■ Dataset excerpt ■
----

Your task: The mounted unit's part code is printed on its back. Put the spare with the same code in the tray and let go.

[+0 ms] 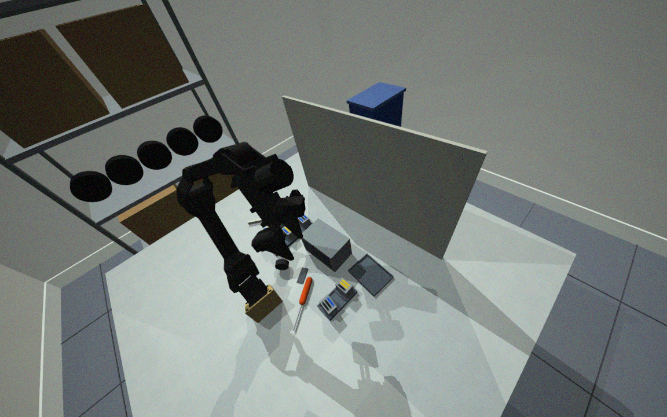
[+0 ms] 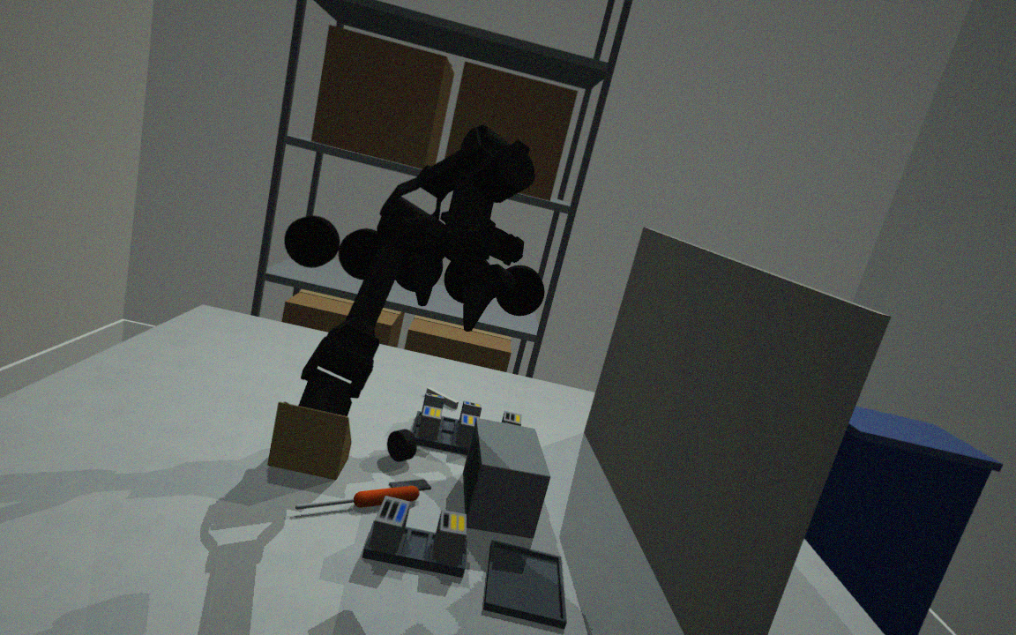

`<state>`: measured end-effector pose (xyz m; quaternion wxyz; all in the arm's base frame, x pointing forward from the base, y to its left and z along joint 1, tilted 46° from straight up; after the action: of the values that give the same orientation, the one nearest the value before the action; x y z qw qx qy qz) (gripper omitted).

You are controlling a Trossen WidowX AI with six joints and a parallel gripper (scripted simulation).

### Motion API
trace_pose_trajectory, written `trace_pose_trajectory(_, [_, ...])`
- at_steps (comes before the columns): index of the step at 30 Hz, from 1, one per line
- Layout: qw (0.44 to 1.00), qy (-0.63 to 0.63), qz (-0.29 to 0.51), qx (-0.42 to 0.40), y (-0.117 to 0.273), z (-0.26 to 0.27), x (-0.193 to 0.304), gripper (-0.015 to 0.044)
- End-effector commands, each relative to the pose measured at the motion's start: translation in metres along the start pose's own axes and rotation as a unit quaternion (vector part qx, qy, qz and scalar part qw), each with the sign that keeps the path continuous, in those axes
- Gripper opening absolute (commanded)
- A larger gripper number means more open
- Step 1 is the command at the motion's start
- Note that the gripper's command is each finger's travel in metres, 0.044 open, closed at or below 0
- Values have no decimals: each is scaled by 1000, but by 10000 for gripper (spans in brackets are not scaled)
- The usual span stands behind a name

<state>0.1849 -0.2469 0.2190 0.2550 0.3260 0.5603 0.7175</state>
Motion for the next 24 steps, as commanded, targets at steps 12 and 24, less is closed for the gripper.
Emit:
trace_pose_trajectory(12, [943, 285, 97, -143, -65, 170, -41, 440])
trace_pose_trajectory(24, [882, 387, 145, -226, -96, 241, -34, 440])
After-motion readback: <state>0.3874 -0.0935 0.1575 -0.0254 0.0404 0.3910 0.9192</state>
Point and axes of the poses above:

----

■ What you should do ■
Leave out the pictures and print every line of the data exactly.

■ Answer section ■
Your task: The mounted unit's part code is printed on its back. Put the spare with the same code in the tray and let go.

[+0 ms] 
[+0 ms] 

`<state>`: measured end-effector pose (xyz m; quaternion wxyz; all in the arm's base frame, x pointing forward from the base, y to its left and z along joint 1, tilted 46° from straight up; after the action: of the values that give the same orientation, the one nearest the value before the action; x y z qw qx qy qz) (gripper omitted).

You are controlling a Trossen WidowX AI with six joints and a parallel gripper (scripted simulation).

### Motion API
trace_pose_trajectory, written `trace_pose_trajectory(_, [_, ...])`
- at_steps (comes before the columns): index of the step at 30 Hz, from 1, one per line
- Layout: qw (0.44 to 1.00), qy (-0.63 to 0.63), qz (-0.29 to 0.51), qx (-0.42 to 0.40), y (-0.117 to 0.273), z (-0.26 to 0.27), x (-0.193 to 0.304), gripper (-0.015 to 0.044)
- End-effector commands, each relative to the pose measured at the motion's start: translation in metres along the start pose's own axes and rotation as a unit quaternion (vector part qx, qy, qz and scalar part qw), each with the sign that keeps the path continuous, in those axes
- Gripper opening absolute (commanded)
- A larger gripper number means more open
- Step 1 is the command at the motion's start
- Note that the gripper's command is each finger's travel in metres, 0.044 open, closed at or below 0
- Values have no decimals: each is scaled by 1000, but by 10000 for gripper (spans in brackets are not scaled)
- The usual span stands behind a name

<state>0.1849 -0.2469 0.2190 0.2550 0.3260 0.5603 0.7175</state>
Motion for the next 24 steps, as commanded, targets at steps 12 and 24, less is closed for the gripper.
Emit:
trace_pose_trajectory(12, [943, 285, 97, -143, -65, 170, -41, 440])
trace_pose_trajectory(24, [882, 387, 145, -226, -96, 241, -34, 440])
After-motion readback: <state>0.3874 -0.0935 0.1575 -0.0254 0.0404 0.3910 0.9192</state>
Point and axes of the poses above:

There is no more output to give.